* [INSTRUCTIONS TO FOLLOW]
The answer should be every line below, retyped exactly.
Content starts
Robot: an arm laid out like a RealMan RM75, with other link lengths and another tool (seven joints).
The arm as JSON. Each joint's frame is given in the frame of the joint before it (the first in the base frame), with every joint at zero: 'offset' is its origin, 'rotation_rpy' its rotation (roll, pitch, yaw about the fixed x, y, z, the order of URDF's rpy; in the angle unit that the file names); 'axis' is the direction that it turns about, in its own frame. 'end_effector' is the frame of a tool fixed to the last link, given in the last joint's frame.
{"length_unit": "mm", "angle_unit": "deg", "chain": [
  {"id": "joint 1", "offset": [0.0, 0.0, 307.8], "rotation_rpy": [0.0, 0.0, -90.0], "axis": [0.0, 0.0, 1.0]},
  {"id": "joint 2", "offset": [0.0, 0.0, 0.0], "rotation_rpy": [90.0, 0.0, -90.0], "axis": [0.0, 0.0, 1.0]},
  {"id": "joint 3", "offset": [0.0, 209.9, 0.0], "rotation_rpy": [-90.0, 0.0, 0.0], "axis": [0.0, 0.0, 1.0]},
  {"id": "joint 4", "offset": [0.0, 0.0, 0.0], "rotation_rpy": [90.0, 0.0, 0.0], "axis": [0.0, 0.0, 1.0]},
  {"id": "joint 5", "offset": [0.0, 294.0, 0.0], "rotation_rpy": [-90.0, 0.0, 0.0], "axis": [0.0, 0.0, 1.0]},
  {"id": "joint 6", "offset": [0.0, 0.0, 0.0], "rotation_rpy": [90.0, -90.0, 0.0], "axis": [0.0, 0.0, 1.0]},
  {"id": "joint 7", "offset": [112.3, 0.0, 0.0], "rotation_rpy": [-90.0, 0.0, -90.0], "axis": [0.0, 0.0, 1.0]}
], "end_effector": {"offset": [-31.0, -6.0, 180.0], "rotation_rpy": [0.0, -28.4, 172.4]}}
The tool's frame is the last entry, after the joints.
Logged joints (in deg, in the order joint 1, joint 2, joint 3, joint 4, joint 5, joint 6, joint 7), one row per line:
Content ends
* [FINISHED EXERCISE]
Robot: an arm laid out like a RealMan RM75, with other link lengths and another tool (seven joints).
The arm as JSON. Each joint's frame is given in the frame of the joint before it (the first in the base frame), with every joint at zero: 'offset' is its origin, 'rotation_rpy' its rotation (roll, pitch, yaw about the fixed x, y, z, the order of URDF's rpy; in the angle unit that the file names); 'axis' is the direction that it turns about, in its own frame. 'end_effector' is the frame of a tool fixed to the last link, given in the last joint's frame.
{"length_unit": "mm", "angle_unit": "deg", "chain": [
  {"id": "joint 1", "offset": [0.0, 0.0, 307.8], "rotation_rpy": [0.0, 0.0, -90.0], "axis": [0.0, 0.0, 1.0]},
  {"id": "joint 2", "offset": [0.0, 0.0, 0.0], "rotation_rpy": [90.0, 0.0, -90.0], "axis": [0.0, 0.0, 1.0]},
  {"id": "joint 3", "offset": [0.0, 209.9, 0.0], "rotation_rpy": [-90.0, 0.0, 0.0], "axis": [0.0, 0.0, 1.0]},
  {"id": "joint 4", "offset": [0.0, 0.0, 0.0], "rotation_rpy": [90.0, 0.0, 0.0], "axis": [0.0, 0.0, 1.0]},
  {"id": "joint 5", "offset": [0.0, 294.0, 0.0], "rotation_rpy": [-90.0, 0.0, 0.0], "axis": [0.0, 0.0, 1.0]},
  {"id": "joint 6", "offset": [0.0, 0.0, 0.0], "rotation_rpy": [90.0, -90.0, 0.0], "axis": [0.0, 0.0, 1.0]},
  {"id": "joint 7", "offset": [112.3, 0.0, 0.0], "rotation_rpy": [-90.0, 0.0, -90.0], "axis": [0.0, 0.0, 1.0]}
], "end_effector": {"offset": [-31.0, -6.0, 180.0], "rotation_rpy": [0.0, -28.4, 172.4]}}
The tool's frame is the last entry, after the joints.
Logged joints (in deg, in the order joint 1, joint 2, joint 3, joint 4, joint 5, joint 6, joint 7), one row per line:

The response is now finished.